In October 2018, the IASB issued amendments to IAS 1 "Presentation of Financial Statements" and IAS 8 "Accounting Policies, Changes in Accounting Estimates and Errors". The amendments make minor changes to the definition of the term "material" and align the definition across all IFRS standards. Materiality is used in making judgements related to the preparation of financial statements. The Company prospectively adopted the amendments on January 1, 2020.

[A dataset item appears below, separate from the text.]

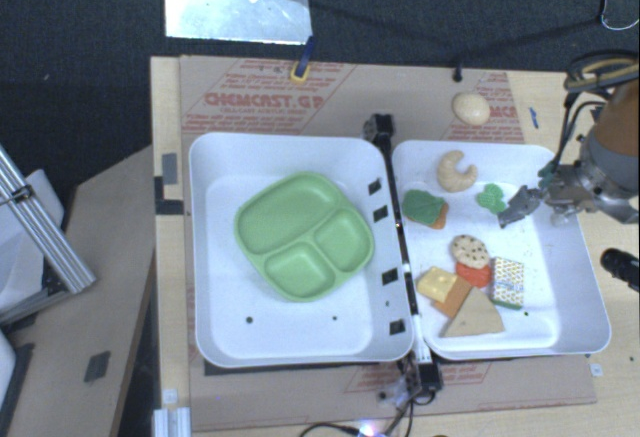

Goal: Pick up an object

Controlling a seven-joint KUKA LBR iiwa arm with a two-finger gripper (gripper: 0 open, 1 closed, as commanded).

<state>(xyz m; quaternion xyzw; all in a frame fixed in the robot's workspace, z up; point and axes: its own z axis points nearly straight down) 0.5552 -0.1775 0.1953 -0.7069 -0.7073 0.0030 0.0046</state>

Canadian Natural Resources Limited
          31
Three months and year ended December 31, 2020


CRITICAL ACCOUNTING POLICIES AND ESTIMATES
The preparation of financial statements requires the Company to make estimates, assumptions and judgements in the application of IFRS that have a significant impact on the financial results of the Company. For the three months and year ended December 31, 2020, COVID-19 had an impact on the global economy, including the oil and gas industry. Business conditions in the fourth quarter of 2020 continued to reflect the market uncertainty associated with COVID-19, with some modest improvements to global crude oil demand and supply conditions. The Company has taken into account the impacts of COVID-19 and the unique circumstances it has created in making estimates, assumptions, and judgements in the preparation of the unaudited interim consolidated financial statements, and continues to monitor the developments in the business environment and commodity market. Actual results may differ from estimated amounts, and those differences may be material. A comprehensive discussion of the Company's significant accounting estimates is contained in the Company's annual MD&A and audited consolidated financial statements for the year ended December 31, 2019.
CONTROL ENVIRONMENT
There have been no changes to internal control over financial reporting ("ICFR") during the year ended December 31, 2020 that have materially affected, or are reasonably likely to materially affect the Company’s ICFR. Due to inherent limitations, disclosure controls and procedures and internal control over financial reporting may not prevent or detect misstatements, and even those controls determined to be effective can provide only reasonable assurance with respect to financial statement preparation and presentation.